L'Apocalypse donne un élément historique qui permet de dater précisément
l'événement: dans le chapitre qui parle des deux témoins, un verset nous
apprend en effet que le parvis extérieur au Temple de Jérusalem a été
donné aux païens. Or, les soldats romains ont effectivement pénétré dans la
cour du Temple et pillé son trésor pendant la révolte. «On peut donc
avancer que l'un des deux Messies tués en 4 avant l'ère courante était le
héros des hymnes messianiques de Qumrân», affirme Israël Knohl.

Enfin, le chercheur avance l'hypothèse de l'identité de ce premier Messie.

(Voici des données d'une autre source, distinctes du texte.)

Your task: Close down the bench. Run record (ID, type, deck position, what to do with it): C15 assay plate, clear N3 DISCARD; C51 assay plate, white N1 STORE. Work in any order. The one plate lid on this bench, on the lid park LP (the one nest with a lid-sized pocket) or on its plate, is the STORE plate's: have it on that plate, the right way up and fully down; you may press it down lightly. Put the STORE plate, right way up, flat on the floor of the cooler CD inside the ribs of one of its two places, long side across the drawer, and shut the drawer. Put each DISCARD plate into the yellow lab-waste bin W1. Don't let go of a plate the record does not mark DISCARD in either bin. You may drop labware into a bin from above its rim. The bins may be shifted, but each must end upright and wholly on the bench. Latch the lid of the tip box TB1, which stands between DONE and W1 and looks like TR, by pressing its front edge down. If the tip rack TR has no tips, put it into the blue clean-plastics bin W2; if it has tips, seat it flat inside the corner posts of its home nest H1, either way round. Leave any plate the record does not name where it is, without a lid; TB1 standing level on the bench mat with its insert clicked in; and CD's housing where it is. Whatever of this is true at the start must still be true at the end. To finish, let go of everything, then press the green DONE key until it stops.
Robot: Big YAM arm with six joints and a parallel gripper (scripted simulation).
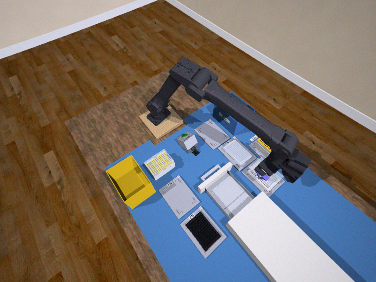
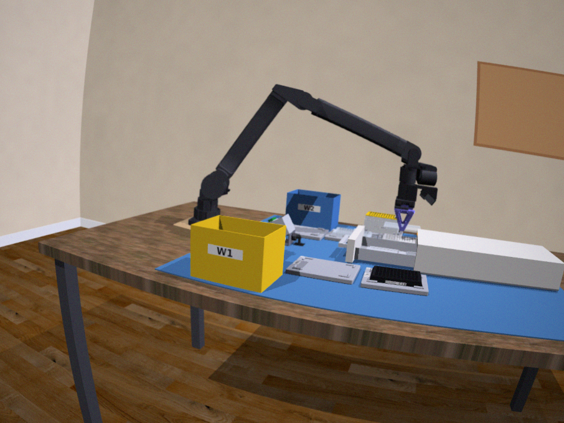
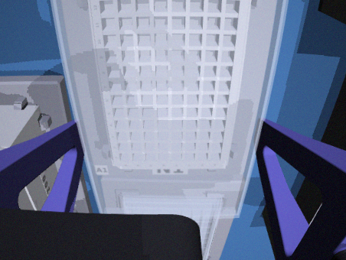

Selon l'historien Flavius Josèphe, le roi Hérode, qui était à la solde des
Romains, comptait un Essénien parmi ses amis, du nom de Menahem.
Celui-ci jouait en réalité un double jeu, puisqu'il nourrissait sans doute
comme tous les Esséniens l'espoir de défaire les Romains au cours d'une
guerre. La Mishna, le plus ancien recueil de la littérature rabbinique, nous
apprend que Menahem fut excommunié. Le Talmud de Jérusalem précise
qu'il était sorti de la bonne voie. Pour Israël Knohl, l'explication de cette
excommunication est à chercher dans les aspirations messianiques de
Menahem, dont il aurait fait état publiquement. L'Hymne d'Auto-
Glorification indique en effet que l'auteur se voyait siégeant sur un «trône
de puissance» au milieu d'une assemblée d'anges. Les Juifs considéraient
une telle description comme une insulte à la gloire de Dieu. Le chercheur
imagine ensuite que Menahem aurait participé à la révolte juive qui suivit la
mort d'Hérode en 4 av. J.-C., au cours de laquelle il aurait été tué.

L'autre Messie, Israël Knohl, Albin Michel, 190 pages.